Previous studies have reported a QTL for lodging on chromosome 1, as described through a linkage analysis combining three populations of common bean (R2 = 12.93) (Moghaddam ). Additionally, a lodging QTL identified in the present study was consistently identified for the same trait on soybean, chromosome 19 (qLS19-1; R2 = 19.8%), which is syntenic with common bean chromosome 1 (Yamaguchi ). The group of genes (24) within the lodging and architecture QTL included transcription factors, proline-rich proteins, lipolytic enzyme, and plant hormones, most of them implicated in diverse aspects of plant growth and development and mechanical resistance, providing support for the hypothesis that co-expression of these genes affects the lodging and architecture traits (Dharmasiri ; Riemann ). The SNP allelic variants associated with these traits are unlikely to be functional variants themselves because they were not placed within genes. Rather, based on LD, they could be used to determine the haplotype containing the functional variant, which would become the focus for follow-up studies. A molecular marker associated with lodging and architecture would be of great interest to select accessions from gene banks, to evaluate segregant populations and inbred line conversion in controlled (greenhouse) conditions where plants are inadequately characterized in lodging and architecture potential. In addition, the information of low correlation between plant architecture and productivity indicated that a marker will be useful on selections of plants carrying the favorable allele, and also to fix it in their homozygous state in early generations. Under this scenario, care should be taken, since the major gene is only one that affect the trait, and no marker selection has been applied to the other genes, which contributes to the overall phenotype (Muir and Stick 1998).

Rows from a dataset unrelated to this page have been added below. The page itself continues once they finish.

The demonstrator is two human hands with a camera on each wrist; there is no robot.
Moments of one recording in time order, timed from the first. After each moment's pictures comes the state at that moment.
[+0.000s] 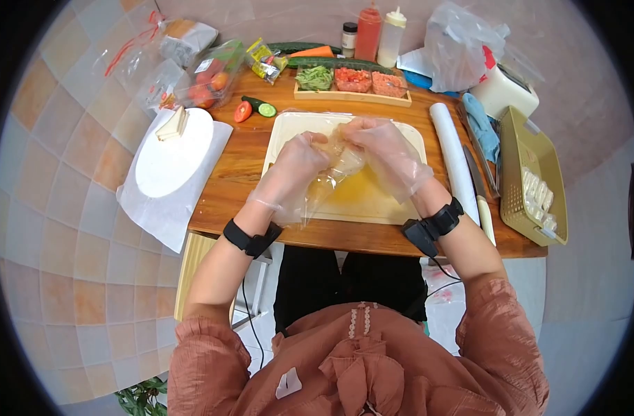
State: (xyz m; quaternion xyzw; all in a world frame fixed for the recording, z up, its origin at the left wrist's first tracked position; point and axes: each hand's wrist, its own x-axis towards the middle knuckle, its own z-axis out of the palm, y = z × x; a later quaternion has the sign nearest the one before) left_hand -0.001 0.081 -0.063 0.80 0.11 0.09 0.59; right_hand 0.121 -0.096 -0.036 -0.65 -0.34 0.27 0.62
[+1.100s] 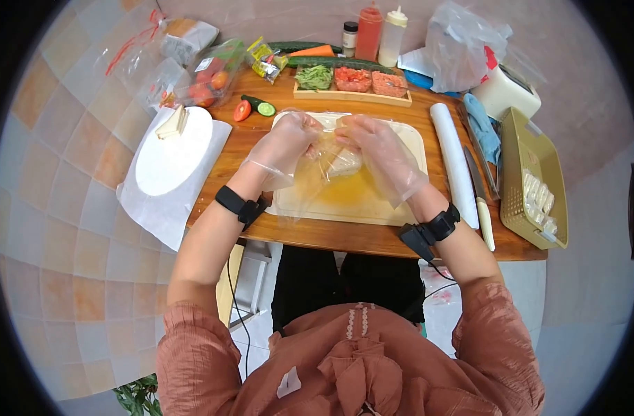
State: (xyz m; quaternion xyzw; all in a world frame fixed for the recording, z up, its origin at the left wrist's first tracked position) left_hand 0.026 0.108 -0.047 0.79 0.11 0.07 0.60; right_hand 0.118 -0.097 -0.047 -0.59 -0.32 0.29 0.68
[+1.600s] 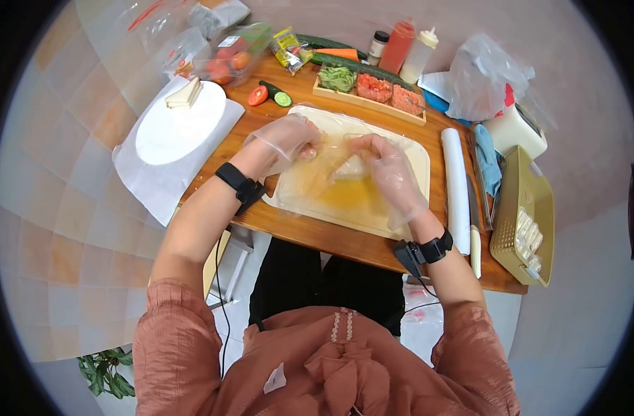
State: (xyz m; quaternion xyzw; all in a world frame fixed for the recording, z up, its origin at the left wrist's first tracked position) left_hand 0.011 0.131 -0.036 0.90 0.07 -0.01 0.43; right_hand 0.105 -0.100 -0.045 -0.72 -0.45 0.10 0.51
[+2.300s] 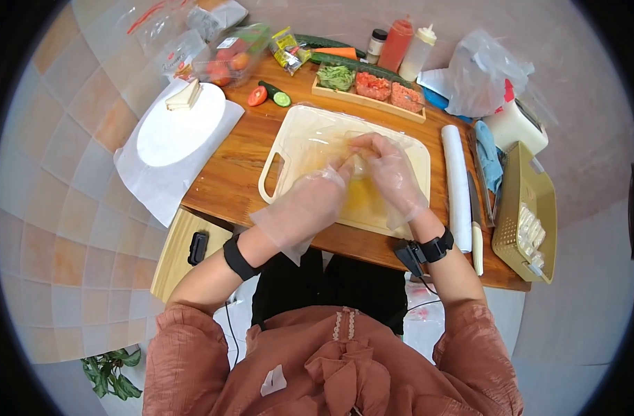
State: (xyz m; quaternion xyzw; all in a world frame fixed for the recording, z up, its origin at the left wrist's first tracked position) left_hand -0.053 0.017 -0.033 0.97 0.02 0.10 0.24; right_hand 0.108 -0.105 -0.048 -0.73 -0.47 0.10 0.48
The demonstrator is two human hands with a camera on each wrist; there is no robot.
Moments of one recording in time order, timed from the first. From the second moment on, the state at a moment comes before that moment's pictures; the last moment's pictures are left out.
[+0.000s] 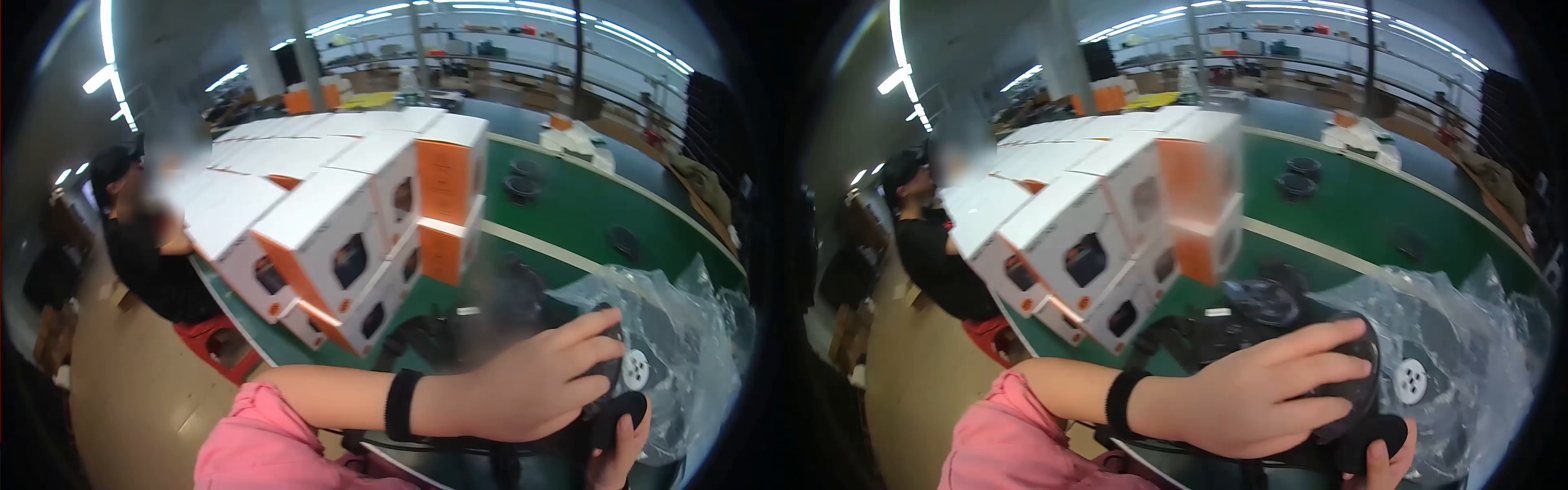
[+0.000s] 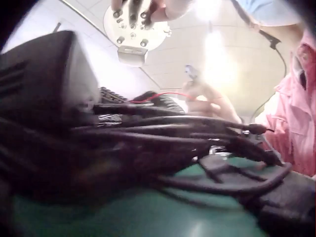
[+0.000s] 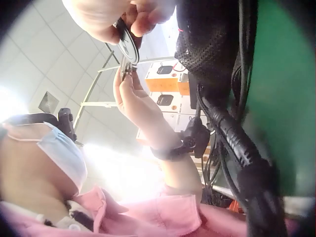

The positive QTL identified in the present study were derived from a genetically diverse group of germplasm, including many landraces that represent potentially useful materials for breeding efforts due to carrying different and potentially favorable alleles in architecture, lodging and yield-related traits. In addition, high-resolution chromosome analysis allowed increased precision in QTL mapping, because the associated variants are in LD with causal variants, opening new perspectives for MAS. By examining genes surrounding the QTL for productivity on chromosome 8, several candidate genes that may modulate plant growth and development, plant structure, cell cycle and morphogenesis were identified (Craig and Tyers 1999; Chepyshko ). Adjacent QTL regions with several SNPs clustered and placed in an interval of 1.6 Mbp were detected by the RHM analysis, which represent an interesting candidate region for further investigation toward MAS.

Conclusions

In this study, three traits were evaluated in two important common bean growing environments in Brazil, enabling the identification of QTL, which is the first step toward the development of a useful molecular resource for marker-aided selection (MAS) breeding. Particularly for lodging (total h2 ≥ 34.5 ≤ 49.4), the genome region identified (by GWAS and RHM) with environmental stability and a significant effect of allelic substitution represents the starting point for applying MAS aiming to increase the allele frequency at this locus in the breeding germplasm. On the other hand, the traits plant architecture and grain productivity, where a high number of QTL were identified (by RHM) and some were environment-specific, present a greater challenge to breeders. Genomic regions that did not reach the significance threshold to be declared QTL (Figures 3 and 4) were also suggestive of potential associations across the genome. Thus, by taking advantage of high resolution SNP genotyping and RHM’s effectiveness for identifying a large number of trait-associated markers, approaches that consider whole-genome effects and incorporate these data into predictive models, such as genome selection (GS), will exert great impact on breeding efficiency (Spindel ; Zhang ; Biazzi ). As more genomic information becomes available, more data will be applied into common bean improvement, creating new opportunities for development and selection of elite breeding genotypes.